▸ PROMPT:
Below, find the line containing "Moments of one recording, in" and the line containing "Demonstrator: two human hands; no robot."; reproduce exactly those two and every line between them, omitting pictures.

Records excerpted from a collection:
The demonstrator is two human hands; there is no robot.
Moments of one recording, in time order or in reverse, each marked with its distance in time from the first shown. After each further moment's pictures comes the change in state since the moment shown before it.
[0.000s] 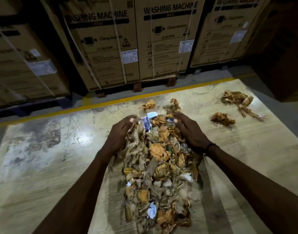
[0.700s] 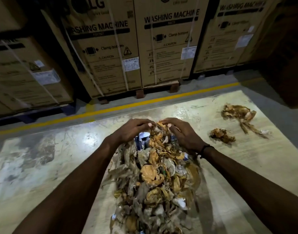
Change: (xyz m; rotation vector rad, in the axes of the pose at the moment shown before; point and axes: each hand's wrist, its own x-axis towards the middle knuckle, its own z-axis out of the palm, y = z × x) left_hand 0.095 0.058 0.023 0.338 -0.408 0.168; right_hand 0.064 0.011 -0.019 0.113 -0.070 -0.207
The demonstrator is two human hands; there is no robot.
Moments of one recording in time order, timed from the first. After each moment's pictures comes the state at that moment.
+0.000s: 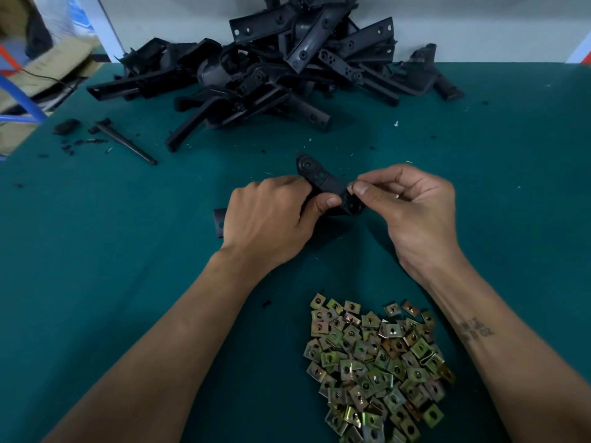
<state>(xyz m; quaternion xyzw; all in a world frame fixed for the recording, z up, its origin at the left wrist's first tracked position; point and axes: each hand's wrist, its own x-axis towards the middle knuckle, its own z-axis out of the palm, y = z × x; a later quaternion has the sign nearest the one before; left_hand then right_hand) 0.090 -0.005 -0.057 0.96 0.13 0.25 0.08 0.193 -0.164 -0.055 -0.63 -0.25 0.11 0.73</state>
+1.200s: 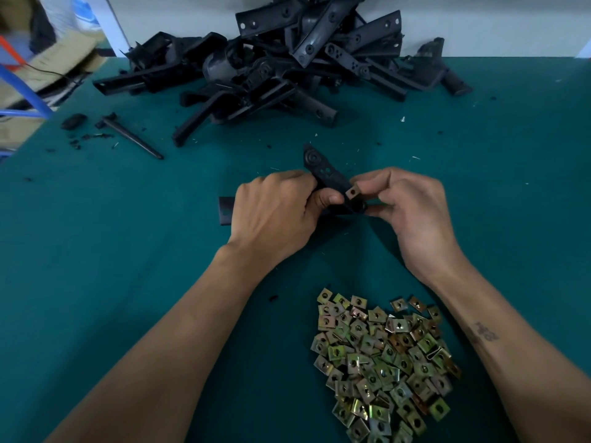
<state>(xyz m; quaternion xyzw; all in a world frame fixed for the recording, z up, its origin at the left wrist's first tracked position) 0.089 -0.002 -0.055 0.96 0.14 0.21 0.08 0.187 -0.162 -0.052 -0.64 -0.28 0.19 0.69</state>
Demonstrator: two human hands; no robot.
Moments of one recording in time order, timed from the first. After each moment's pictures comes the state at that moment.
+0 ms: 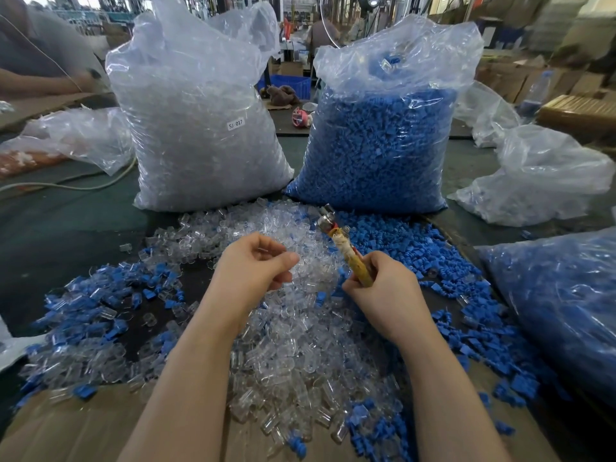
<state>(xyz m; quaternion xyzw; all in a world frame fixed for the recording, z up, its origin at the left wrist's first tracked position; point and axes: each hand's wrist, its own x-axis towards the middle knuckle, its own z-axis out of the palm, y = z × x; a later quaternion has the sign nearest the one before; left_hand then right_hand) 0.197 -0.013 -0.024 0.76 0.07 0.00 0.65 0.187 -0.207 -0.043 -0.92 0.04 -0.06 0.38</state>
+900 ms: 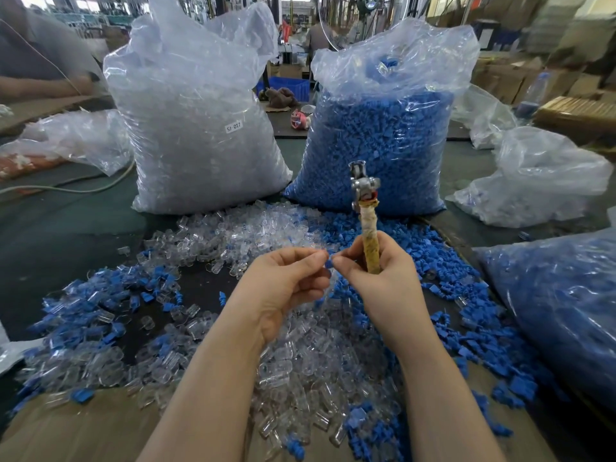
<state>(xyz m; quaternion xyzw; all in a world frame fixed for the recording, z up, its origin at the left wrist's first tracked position) 0.187 -0.046 -0.016 0.59 0.06 -0.13 0.79 0.179 -0.195 -0.031 -0.76 -0.04 -0.13 0.64</state>
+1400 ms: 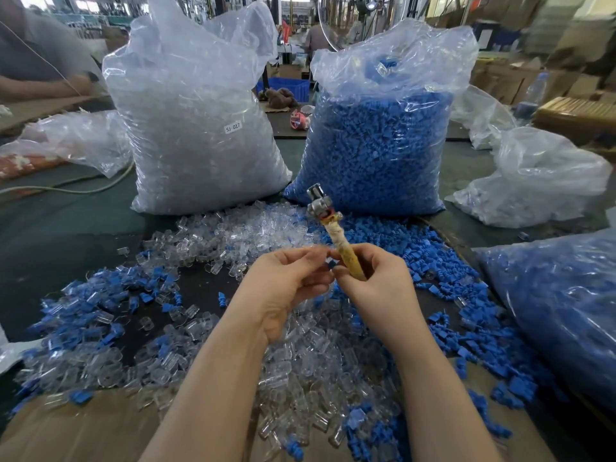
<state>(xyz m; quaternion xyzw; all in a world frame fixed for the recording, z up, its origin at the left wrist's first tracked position) 0.187 -0.053 -0.013 0.58 0.07 -0.12 0.81 0.180 -0.196 -0.033 -0.82 -0.03 -0.10 0.56</state>
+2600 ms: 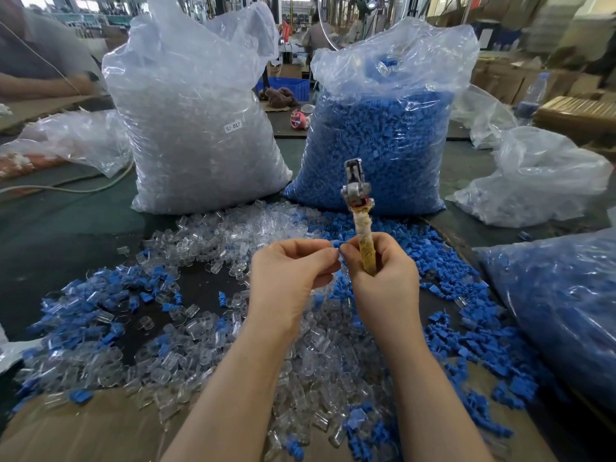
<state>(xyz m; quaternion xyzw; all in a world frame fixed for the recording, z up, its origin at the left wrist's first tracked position) 0.180 -0.070 -0.010 0.62 0.08 0.03 0.78 0.180 -0.188 -0.037 -0.77 -0.01 -0.22 0.59</state>
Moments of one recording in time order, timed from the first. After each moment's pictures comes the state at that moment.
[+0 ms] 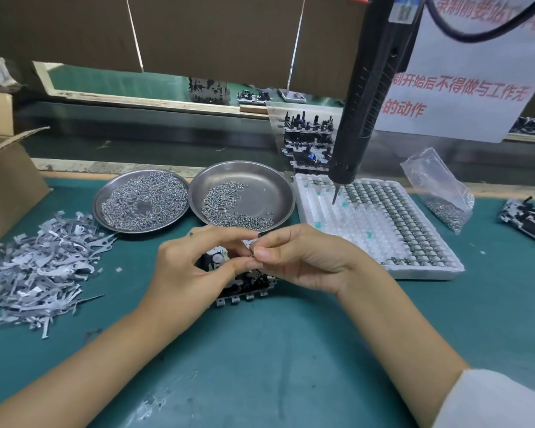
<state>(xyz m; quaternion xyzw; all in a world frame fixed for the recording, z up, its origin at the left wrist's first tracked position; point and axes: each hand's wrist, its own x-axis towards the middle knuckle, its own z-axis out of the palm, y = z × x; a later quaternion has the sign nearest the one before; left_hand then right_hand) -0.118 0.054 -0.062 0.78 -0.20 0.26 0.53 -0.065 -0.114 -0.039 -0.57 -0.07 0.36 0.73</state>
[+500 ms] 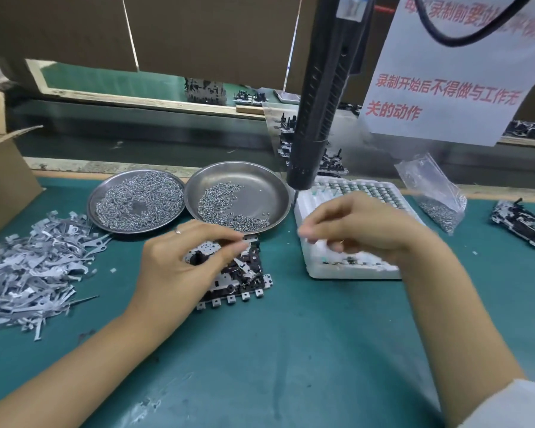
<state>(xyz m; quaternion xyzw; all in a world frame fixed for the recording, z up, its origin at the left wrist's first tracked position) -0.114 0.058 -0.064 0.79 -0.18 0.31 0.50 -0.056 -0.167 0.005 -0.83 -0.07 0.22 0.50</state>
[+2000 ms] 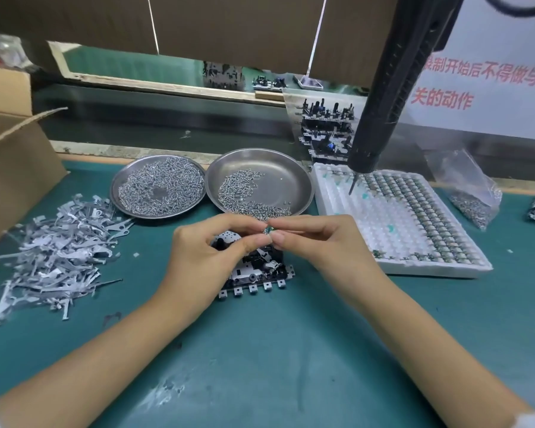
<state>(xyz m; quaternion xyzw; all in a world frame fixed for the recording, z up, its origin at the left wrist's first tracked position) -0.110 0.056 -0.071 0.76 -0.10 0.21 0.61 -0.087 -0.110 -0.048 -0.70 -0.13 0.09 0.70</state>
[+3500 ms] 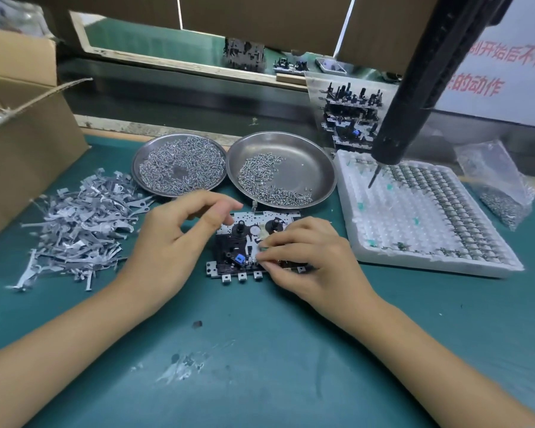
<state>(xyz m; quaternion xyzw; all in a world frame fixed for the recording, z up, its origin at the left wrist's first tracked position) -0.125 0.106 -0.073 0.81 -0.08 0.20 0.54 -0.099 -0.092 -0.084 -0.83 -0.39 -0.19 0.34</state>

▸ EXERCISE OUTPUT:
Moments of one recording, in time order or in reverse, each marked with its distance in time from the first shown. After each further moment's pictures comes the change in state since the moment shown before it.
[0.000s] 
[0.700s] 
Change: (xyz m; rotation vector rad, in the axes of the pose at the moment shown before; point and axes: each hand's wrist, its own x-axis towards the middle knuckle, its own z-axis out of the palm, y = z × x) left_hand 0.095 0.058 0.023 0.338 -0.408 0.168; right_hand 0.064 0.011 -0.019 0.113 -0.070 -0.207
The demonstrator is two human hands; there is no robot.
Moments of one recording in time order, timed from the first. After each moment's pictures comes the state at that moment.
+0.000s: 
<state>(xyz m; quaternion xyzw; all in a world frame fixed for the recording, z up, its origin at the left wrist's first tracked position; point and axes: each hand's wrist, its own x-axis towards the middle knuckle, its own z-axis out of the palm, y = z × x; a later quaternion has the sign nearest the one before; left_hand then right_hand) 0.090 -0.005 -0.057 0.96 0.13 0.25 0.08 0.193 -0.164 -0.055 -0.63 -0.25 0.11 0.73</state>
+1.200s: 
<state>(xyz m; quaternion xyzw; all in a world frame fixed for the recording, z up, its origin at the left wrist's first tracked position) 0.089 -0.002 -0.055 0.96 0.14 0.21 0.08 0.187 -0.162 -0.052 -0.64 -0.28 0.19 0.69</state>
Demonstrator: two human hands; no robot.

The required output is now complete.